Kafka Streams building StateStoreSupplier: API clarifications


I am using Kafka Streams of version 0.11.0.2.

In order to leverate transform API I create my own StateStoreSupplier using Stores.create builder method. The problem is that javadoc for some field/methods to me is not clear enough.

val storeSupplier = Stores.create(STORE_NAME)
            .withStringKeys()
            .withStringValues()
            .persistent()
            .disableLogging()
            .windowed(WINDOW_SIZE, RETENTION, 3, false)
            .enableCaching()
            .build()

How that mentioned changelog would be represented?

/**
* Indicates that a changelog should not be created for the key-value store
*/
PersistentKeyValueFactory<K, V> disableLogging();

How these 4 values affect each other? Each window has max number of elements - windowSize? Once it is reached new window started? And each window could be divided up to numSegments files at disk for RocksDB? Duplicate means same both key and value and it is detected only within the same window?

 /**
 * Set the persistent store as a windowed key-value store
 * @param windowSize size of the windows
 * @param retentionPeriod the maximum period of time in milli-second to keep each window in this store
 * @param numSegments the maximum number of segments for rolling the windowed store
 * @param retainDuplicates whether or not to retain duplicate data within the window
 */
PersistentKeyValueFactory<K, V> windowed(final long windowSize, long retentionPeriod, int numSegments, boolean retainDuplicates);

What kind of caching is implied here?

/**
* Caching should be enabled on the created store.
*/
PersistentKeyValueFactory<K, V> enableCaching();

Solution

  • I can confidently answer 2/3 of these questions:

    How that mentioned changelog would be represented?

    The changelog is a topic is named $applicationId-$storename-changelog.
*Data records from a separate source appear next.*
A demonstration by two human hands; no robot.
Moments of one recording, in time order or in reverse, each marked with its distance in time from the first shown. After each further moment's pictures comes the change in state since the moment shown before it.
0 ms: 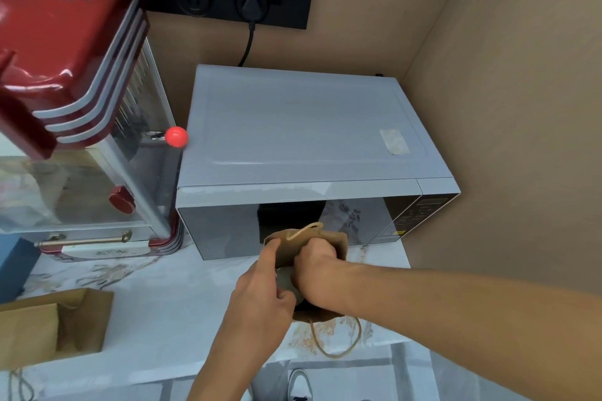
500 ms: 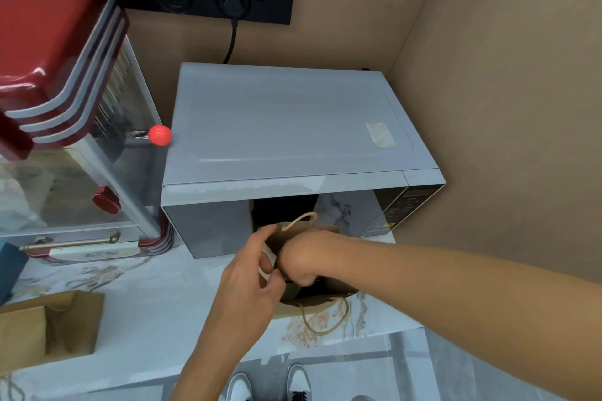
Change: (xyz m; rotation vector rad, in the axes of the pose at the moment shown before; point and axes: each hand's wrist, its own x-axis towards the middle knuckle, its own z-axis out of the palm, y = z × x) left_hand 0.007 -0.006 -0.003 -0.066 0.049 0.184; right_hand -0.021 0.032 -0.018 0.505 -0.001 -0.113
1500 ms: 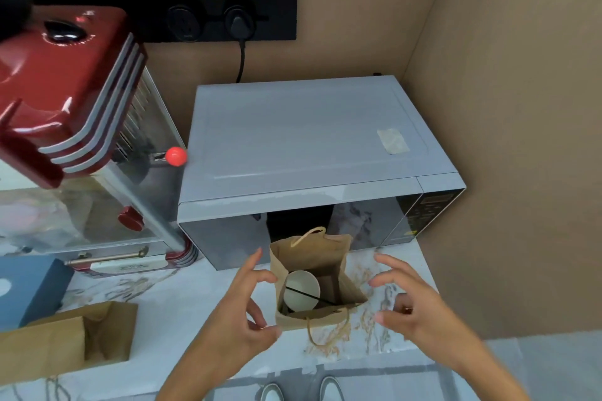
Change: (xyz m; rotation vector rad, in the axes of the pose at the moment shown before) left_hand -0.014 -0.034 -0.023 0.040 -0.220 -0.025; right_hand -0.064 0.024 0.179 1.570 0.844 0.037
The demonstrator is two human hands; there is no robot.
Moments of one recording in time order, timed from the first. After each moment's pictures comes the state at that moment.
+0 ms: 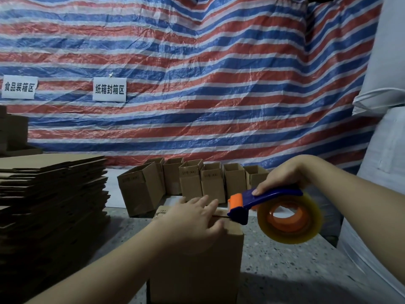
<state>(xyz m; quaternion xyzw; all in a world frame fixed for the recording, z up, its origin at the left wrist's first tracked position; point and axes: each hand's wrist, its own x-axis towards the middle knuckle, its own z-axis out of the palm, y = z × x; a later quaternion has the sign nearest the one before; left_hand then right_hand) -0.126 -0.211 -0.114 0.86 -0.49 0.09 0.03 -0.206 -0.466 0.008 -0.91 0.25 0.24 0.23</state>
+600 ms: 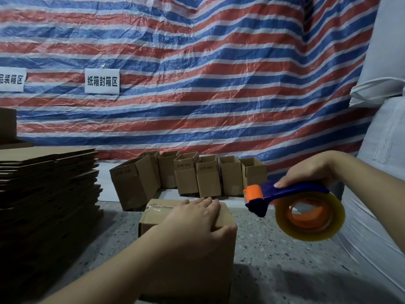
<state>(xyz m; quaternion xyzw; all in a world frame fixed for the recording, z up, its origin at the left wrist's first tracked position) -0.137 -0.229 -0.131 0.85 -0.51 0.09 0.05 -0.247 -0.509 0.002 -0.90 0.26 0.23 0.27</state>
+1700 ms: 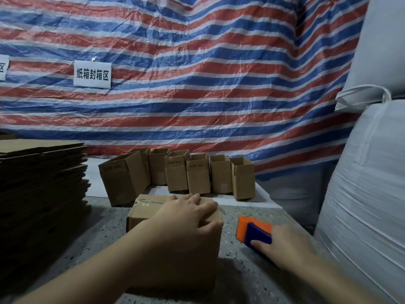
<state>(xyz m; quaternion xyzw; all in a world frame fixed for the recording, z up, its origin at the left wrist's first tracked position) -0.143 -0.228 -0.128 0.85 -0.52 0.09 0.04 -0.282 -0.465 -0.178 -0.94 0.33 -0.09 -0.07</state>
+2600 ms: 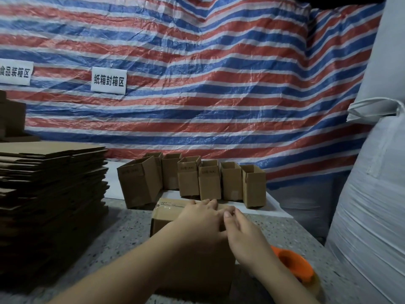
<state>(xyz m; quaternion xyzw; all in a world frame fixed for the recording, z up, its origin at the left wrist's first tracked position) -0.143 -0.234 -0.127 0.85 -0.51 0.10 0.01 -0.237 -0.340 -0.157 -0.89 0.22 -0.21 0.33</state>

It is a plain key-value topic where keys are the table keys and values are the table values. This topic is created and managed by Kafka Streams. If you do disableLogging, to my knowledge the store will not be restorable if it is somehow lost without replaying your whole topology (if it is replayable!)

    What kind of caching is implied here?
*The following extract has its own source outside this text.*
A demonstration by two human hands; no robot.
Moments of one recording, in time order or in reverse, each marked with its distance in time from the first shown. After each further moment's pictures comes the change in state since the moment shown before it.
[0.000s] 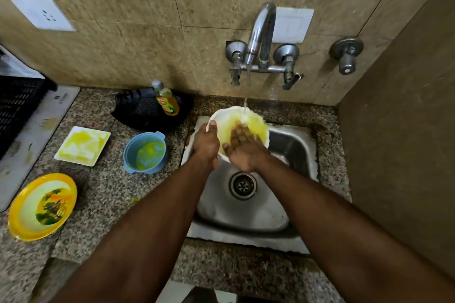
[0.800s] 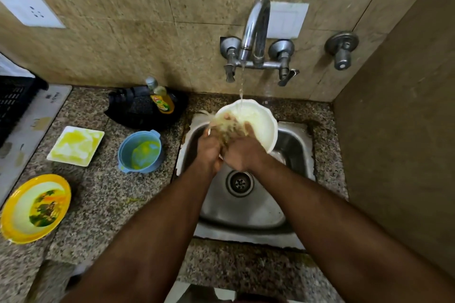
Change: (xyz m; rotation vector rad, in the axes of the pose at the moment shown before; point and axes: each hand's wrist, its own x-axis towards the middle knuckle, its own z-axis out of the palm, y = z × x) left_hand -0.013 -0.017 0.010 -0.347 -0.192 -0.201; right_hand -0.005 0.000 -0.001 -0.163 0.174 -0.131
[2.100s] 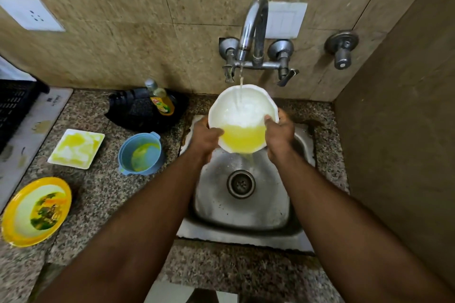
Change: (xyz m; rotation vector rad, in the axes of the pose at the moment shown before) left_hand 0.015 0.032 -0.008 0.359 -0.047 0.158; right_hand 0.000 0.052 -0.015 1.465 0.745 0.642
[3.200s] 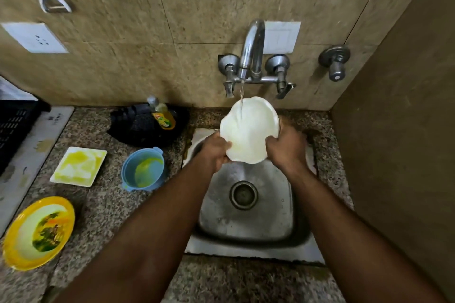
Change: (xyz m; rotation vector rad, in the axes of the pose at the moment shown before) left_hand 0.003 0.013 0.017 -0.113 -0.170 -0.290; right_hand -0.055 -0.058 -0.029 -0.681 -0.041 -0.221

    LRU memory caching before the underlying RocksDB instance is accessed. See CachedStateStore and CachedKeyValueStore specifically, CachedKeyValueStore#getInternal() for example.

    With regard to:

    How these 4 values affect each other? Each window has max number of elements - windowSize? Once it is reached new window started? And each window could be divided up to numSegments files at disk for RocksDB? Duplicate means same both key and value and it is detected only within the same window?
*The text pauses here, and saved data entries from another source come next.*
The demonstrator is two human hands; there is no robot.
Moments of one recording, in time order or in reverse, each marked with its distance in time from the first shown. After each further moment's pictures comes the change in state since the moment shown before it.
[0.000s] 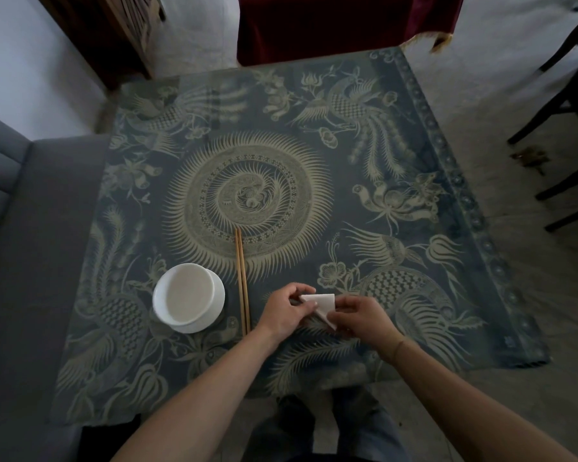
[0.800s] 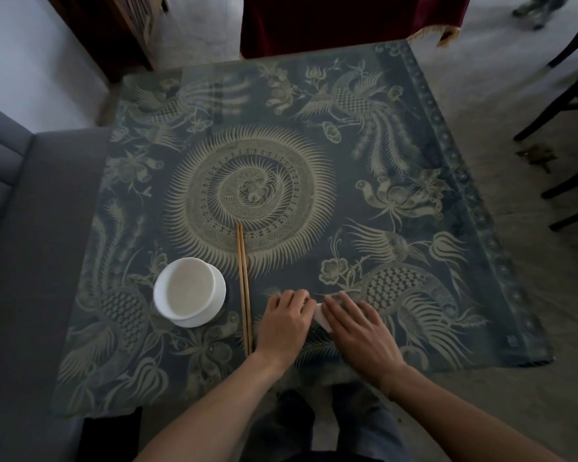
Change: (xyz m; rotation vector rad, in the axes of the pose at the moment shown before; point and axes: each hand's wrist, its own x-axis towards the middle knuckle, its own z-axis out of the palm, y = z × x) left_hand -0.025 -0.028 0.008 1.232 0.175 0.703; right_hand -0.020 0.045 0.007 -1.385 0.172 -0.793
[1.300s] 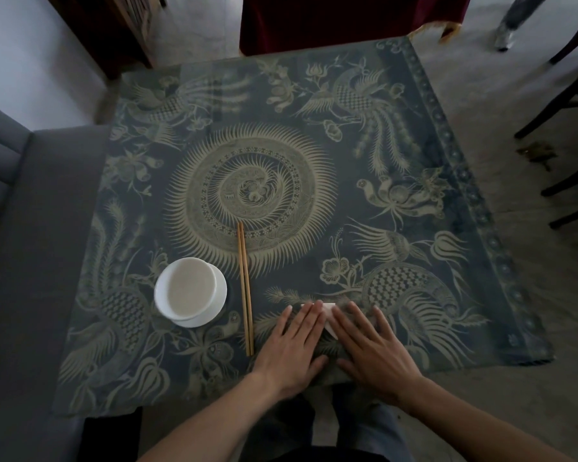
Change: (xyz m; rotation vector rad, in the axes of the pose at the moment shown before) left_hand -0.032 0.005 0.010 0.065 -0.399 0.119; right_hand -0.027 0.006 -0.001 -0.032 -0.258 -0.002
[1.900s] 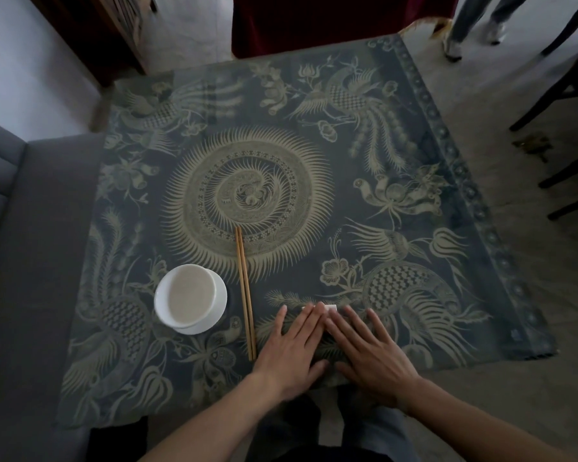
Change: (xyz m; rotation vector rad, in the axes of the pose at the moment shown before) left_hand 0.001 -0.004 -0.007 0.012 -0.067 0.032; right_hand 0.002 -0.009 -0.005 0.053 -0.010 0.000
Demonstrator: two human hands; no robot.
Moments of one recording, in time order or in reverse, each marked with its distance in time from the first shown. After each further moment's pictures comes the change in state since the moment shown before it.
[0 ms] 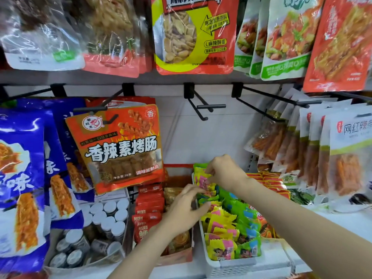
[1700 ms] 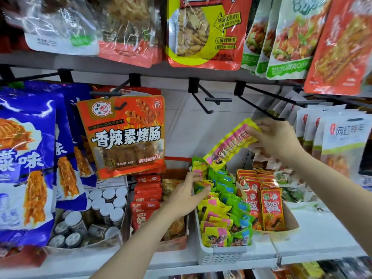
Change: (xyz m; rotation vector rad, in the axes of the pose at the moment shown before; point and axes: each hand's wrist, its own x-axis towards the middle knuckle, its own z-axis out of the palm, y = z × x) left_hand 0.008 0.011 -0.001 -0.087 -0.047 -0.192; right_hand -0.041 0.055 -0.096 0.747 0.484 0.002
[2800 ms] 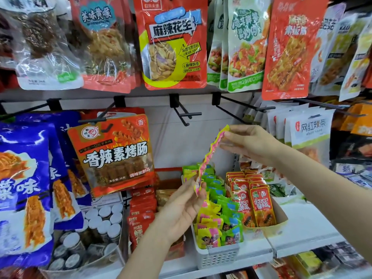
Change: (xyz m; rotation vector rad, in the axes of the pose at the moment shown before) left_hand -0.047 0.066 -0.007 -1.564 -0.115 -0.240; right_hand -0.016 -0.022 -0.011 0.627 -0.310 0.243
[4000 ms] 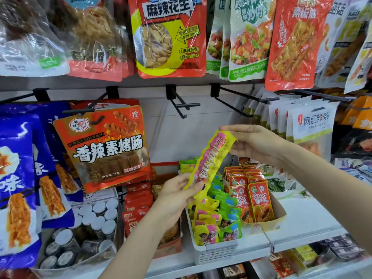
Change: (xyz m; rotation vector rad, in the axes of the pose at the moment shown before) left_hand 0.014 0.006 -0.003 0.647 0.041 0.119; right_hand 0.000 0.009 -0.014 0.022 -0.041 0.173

    I haven't looked at these internals recently enough to remember exactly. I can say the following though:

    • Each window does not have a maximum number of elements unless you are using an in-memory LRU store. Windows exist on a time basis, so your entries fall into a window or multiple windows based on time, not window capacity (normally there is no fixed capacity). Update: An important thing to note is that if you are using a cached store, it will only be flushed to disk periodically, at the interval specified by offset commit interval. If such a cached store is backing a KTable, the KTable only forwards messages to its children when the topology commits and the store flushes.
    • Yes, I believe each window is divided into segments on disk. I haven't looked at the code recently enough to remember exactly, and I could be wrong. See RocksDBSegmentedBytesStore and its dependency Segments.
    • Not sure about duplicates in this context.